**WORK INSTRUCTION**
The records below need retyping in full; give them again exactly.

──────────

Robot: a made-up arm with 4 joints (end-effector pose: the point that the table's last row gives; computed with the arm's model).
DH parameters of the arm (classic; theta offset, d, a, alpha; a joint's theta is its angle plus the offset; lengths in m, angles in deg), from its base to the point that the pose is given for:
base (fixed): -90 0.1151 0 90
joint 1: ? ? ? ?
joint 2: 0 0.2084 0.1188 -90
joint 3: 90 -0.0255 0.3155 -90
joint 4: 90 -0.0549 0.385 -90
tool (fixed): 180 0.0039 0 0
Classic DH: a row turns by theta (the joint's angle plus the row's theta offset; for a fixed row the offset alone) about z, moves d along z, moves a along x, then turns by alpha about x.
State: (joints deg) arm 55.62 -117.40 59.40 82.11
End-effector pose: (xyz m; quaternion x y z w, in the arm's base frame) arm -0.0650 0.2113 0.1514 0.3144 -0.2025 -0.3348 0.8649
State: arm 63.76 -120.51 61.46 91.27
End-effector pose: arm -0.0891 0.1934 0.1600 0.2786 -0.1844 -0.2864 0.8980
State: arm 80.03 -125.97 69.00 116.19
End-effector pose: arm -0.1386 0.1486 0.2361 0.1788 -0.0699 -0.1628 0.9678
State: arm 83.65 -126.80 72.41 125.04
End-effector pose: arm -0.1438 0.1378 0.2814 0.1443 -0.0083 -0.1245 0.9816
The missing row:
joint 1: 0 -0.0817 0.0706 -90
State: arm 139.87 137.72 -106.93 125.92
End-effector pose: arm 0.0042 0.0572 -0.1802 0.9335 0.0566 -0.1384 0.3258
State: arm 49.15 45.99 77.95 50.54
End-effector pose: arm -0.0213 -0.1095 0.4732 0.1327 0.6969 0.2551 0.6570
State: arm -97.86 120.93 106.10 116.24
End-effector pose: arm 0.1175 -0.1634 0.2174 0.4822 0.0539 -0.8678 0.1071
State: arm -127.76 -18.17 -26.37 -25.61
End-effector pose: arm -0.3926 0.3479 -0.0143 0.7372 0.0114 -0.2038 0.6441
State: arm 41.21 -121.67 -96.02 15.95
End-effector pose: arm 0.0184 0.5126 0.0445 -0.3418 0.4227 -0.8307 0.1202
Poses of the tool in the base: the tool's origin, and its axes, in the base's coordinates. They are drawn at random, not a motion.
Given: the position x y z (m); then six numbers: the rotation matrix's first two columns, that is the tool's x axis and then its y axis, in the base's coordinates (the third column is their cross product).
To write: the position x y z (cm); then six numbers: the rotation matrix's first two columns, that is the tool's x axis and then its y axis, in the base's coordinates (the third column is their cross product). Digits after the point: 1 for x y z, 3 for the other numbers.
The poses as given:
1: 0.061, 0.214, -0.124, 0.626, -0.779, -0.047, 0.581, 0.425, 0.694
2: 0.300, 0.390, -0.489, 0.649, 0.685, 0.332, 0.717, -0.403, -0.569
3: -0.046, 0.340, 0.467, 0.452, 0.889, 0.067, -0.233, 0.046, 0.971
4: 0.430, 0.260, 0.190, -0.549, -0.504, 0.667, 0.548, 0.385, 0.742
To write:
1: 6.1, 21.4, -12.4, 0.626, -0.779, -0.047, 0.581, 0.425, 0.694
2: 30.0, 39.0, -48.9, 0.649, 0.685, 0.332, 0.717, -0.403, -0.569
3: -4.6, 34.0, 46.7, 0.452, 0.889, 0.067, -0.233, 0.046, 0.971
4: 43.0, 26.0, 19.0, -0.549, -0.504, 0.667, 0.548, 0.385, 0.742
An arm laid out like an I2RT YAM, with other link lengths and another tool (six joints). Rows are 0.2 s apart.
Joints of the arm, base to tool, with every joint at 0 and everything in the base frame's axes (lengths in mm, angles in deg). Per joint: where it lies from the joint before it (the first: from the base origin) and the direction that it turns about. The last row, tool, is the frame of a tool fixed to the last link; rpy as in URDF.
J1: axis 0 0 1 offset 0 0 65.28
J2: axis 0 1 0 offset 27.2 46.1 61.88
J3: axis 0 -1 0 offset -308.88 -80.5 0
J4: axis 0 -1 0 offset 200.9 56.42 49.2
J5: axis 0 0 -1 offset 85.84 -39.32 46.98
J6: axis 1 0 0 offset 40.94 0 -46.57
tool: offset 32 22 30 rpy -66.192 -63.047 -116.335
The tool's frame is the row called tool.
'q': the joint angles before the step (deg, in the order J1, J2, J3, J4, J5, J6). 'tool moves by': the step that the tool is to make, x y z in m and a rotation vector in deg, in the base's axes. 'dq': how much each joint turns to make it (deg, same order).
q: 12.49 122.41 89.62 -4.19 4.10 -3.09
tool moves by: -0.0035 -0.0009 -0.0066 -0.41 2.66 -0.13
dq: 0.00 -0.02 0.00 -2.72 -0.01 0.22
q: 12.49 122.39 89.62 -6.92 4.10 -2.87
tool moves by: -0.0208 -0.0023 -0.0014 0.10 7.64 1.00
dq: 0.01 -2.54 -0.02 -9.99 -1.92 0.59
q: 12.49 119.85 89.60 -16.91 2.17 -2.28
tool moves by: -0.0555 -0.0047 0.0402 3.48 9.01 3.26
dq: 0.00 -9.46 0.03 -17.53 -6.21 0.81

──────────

**YOUR SOLUTION**
Robot: a made-up arm with 4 joints (end-effector pose: the point that the table's last row gives; computed with the arm's model).
DH parameters of the arm (classic; theta offset, d, a, alpha; a joint's theta is its angle plus the offset; lengths in m, angles in deg), from its base to the point that the pose is given for:
base (fixed): -90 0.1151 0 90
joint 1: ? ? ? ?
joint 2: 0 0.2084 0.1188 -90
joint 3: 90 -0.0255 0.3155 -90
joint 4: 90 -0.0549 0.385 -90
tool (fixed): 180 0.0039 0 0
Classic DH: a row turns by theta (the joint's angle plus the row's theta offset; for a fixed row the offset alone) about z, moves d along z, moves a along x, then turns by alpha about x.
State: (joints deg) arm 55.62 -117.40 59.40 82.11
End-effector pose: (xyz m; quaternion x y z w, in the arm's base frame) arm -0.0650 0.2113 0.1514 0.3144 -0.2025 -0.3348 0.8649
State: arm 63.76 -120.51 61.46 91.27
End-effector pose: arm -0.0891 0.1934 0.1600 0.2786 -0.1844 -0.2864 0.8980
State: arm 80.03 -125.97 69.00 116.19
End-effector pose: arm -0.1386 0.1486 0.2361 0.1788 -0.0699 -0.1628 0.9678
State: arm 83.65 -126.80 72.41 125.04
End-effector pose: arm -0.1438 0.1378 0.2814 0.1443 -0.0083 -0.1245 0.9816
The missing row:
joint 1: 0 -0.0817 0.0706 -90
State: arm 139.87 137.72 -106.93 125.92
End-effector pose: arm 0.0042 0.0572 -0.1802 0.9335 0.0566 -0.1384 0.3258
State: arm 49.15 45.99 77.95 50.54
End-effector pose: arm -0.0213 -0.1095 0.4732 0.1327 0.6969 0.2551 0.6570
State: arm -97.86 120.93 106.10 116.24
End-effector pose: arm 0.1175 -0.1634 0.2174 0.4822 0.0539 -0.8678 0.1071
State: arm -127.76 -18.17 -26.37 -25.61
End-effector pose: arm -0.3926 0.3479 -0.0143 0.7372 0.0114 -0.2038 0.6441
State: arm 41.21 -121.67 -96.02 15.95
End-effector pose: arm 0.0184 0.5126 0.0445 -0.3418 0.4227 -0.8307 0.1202
Poses of the tool in the base: the tool's origin, and its axes, in the base's coordinates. They are drawn at random, not a motion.
Given: the position x y z (m); then six numbers: the rotation matrix's first two columns, that is the tool's x axis and then its y axis, in the base's coordinates (the third column is their cross product).
To write: the position x y z (cm); then six numbers: the rotation matrix's first two columns, that is the tool's x axis and then its y axis, in the base's coordinates (the third column is their cross product). Digits after the point: 1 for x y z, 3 for the other numbers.
The poses as given:
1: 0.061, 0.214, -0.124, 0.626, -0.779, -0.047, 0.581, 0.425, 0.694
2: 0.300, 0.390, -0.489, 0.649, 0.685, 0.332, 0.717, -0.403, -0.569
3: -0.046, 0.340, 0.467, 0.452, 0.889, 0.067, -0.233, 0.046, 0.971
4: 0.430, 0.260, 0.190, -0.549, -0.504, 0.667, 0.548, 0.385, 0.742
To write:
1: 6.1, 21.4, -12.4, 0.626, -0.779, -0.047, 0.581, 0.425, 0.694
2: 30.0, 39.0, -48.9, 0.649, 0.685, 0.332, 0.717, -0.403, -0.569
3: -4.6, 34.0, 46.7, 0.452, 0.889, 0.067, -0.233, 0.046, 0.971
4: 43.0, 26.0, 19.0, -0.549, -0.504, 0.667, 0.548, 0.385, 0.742
An arm laid out like an I2RT YAM, with other link lengths and another tool (six joints). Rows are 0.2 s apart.
Joints of the arm, base to tool, with every joint at 0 and everything in the base frame's axes (lengths in mm, angles in deg). Per joint: where it lies from the joint before it (the first: from the base origin) and the direction that it turns about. The last row, tool, is the frame of a tool fixed to the last link; rpy as in URDF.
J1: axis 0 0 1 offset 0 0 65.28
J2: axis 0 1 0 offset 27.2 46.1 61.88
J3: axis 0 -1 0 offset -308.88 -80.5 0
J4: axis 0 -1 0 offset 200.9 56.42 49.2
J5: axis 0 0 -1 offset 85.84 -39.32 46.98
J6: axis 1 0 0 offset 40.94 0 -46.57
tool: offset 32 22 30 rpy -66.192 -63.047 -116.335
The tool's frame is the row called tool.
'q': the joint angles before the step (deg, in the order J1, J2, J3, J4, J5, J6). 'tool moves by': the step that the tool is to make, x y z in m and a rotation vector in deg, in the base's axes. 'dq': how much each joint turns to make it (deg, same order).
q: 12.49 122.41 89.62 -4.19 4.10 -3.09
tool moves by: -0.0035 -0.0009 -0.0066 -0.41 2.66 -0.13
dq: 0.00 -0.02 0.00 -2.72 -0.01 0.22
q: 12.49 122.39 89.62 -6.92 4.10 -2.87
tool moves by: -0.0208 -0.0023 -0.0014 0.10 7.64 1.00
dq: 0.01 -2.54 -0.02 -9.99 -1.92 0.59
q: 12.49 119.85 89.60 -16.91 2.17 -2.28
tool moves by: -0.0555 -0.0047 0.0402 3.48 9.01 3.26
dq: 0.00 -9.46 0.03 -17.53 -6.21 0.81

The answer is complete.